DIRECTIONS —
Your output should be the complete listing, repeated exactly.

********

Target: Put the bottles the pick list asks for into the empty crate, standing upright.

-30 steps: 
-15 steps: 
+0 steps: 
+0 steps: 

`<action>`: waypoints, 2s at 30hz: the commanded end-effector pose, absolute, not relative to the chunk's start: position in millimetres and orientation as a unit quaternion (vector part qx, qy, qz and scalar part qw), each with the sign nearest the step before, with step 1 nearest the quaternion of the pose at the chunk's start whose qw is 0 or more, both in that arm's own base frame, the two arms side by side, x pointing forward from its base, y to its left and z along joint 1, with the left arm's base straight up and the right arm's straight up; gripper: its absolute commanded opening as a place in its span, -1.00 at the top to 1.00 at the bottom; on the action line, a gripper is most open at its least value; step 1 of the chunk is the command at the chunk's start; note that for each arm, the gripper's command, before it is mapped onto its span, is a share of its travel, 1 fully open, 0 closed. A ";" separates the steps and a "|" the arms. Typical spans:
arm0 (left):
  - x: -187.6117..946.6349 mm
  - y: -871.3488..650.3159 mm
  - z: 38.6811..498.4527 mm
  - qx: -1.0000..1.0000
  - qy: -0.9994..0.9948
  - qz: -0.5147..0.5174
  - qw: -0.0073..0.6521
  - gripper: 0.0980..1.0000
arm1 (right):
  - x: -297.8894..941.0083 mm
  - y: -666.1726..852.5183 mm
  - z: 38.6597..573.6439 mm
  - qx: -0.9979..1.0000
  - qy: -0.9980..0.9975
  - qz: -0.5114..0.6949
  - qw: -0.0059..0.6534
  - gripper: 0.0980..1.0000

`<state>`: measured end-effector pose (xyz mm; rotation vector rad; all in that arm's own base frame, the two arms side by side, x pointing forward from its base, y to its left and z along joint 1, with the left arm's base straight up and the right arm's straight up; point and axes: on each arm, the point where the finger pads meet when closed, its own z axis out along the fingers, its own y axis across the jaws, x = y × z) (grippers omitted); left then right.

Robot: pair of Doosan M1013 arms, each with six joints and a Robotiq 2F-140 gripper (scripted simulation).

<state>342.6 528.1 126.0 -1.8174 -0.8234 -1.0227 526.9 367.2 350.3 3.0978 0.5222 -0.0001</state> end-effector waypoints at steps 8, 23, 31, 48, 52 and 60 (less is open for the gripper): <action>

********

FINAL ANSWER —
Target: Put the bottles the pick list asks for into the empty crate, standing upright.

-30 steps: 
-15 steps: 
+0 steps: 
+0 steps: 

`<action>`: waypoints, 2s at 30hz: the commanded end-effector pose, absolute, not relative to the chunk's start: position in millimetres and orientation as a unit quaternion (vector part qx, qy, qz and scalar part qw), each with the sign nearest the step before, with step 1 nearest the quaternion of the pose at the chunk's start whose qw is 0 or more, both in that arm's own base frame, the two arms side by side, x pointing forward from its base, y to its left and z along joint 1, with the left arm's base straight up and the right arm's straight up; gripper: its absolute commanded opening as a place in its span, -1.00 at the top to 1.00 at the bottom; on the action line, a gripper is most open at its least value; step 1 of the chunk is the command at the chunk's start; note that for each arm, the gripper's command, before it is mapped onto its span, is a share of its travel, 1 fully open, 0 closed. A ";" separates the steps and a "|" the arms. Typical spans:
arm0 (left):
  - x: -187.6117..946.6349 mm
  - y: -871.3488..650.3159 mm
  - z: 38.6811..498.4527 mm
  - qx: -1.0000..1.0000
  - qy: -0.9994..0.9948
  - qz: -0.5147..0.5174
  - qw: -0.0073..0.6521
  - gripper: 0.0980..1.0000
arm1 (right):
  - x: -297.8894..941.0083 mm
  - y: -666.1726..852.5183 mm
  - z: 38.6597..573.6439 mm
  - qx: -0.9979..1.0000
  - qy: -0.9980..0.9975
  - qz: -0.5114..0.6949
  - qw: -0.0059..0.6534
  - gripper: 0.0980..1.0000

`<state>`: measured end-effector pose (xyz mm; rotation vector rad; all in that arm's own base frame, the two arms side by side, x pointing forward from its base, y to its left and z along joint 1, with the left arm's base straight up and the right arm's straight up; point and axes: on each arm, the point where the finger pads meet when closed, its own z axis out along the fingers, its own y axis across the jaws, x = y × z) (grippers omitted); left then right.

Robot: pair of Doosan M1013 arms, each with six joints and a Robotiq 2F-140 gripper (scripted simulation).

<state>342.6 528.1 126.0 -1.8174 -0.8234 -1.0227 526.9 367.2 350.3 3.0978 0.5222 -0.0001</state> end-effector waypoints at steps 8, 23, 31, 48, 52 and 60 (less is open for the gripper): <action>

Nothing remains to add to the answer.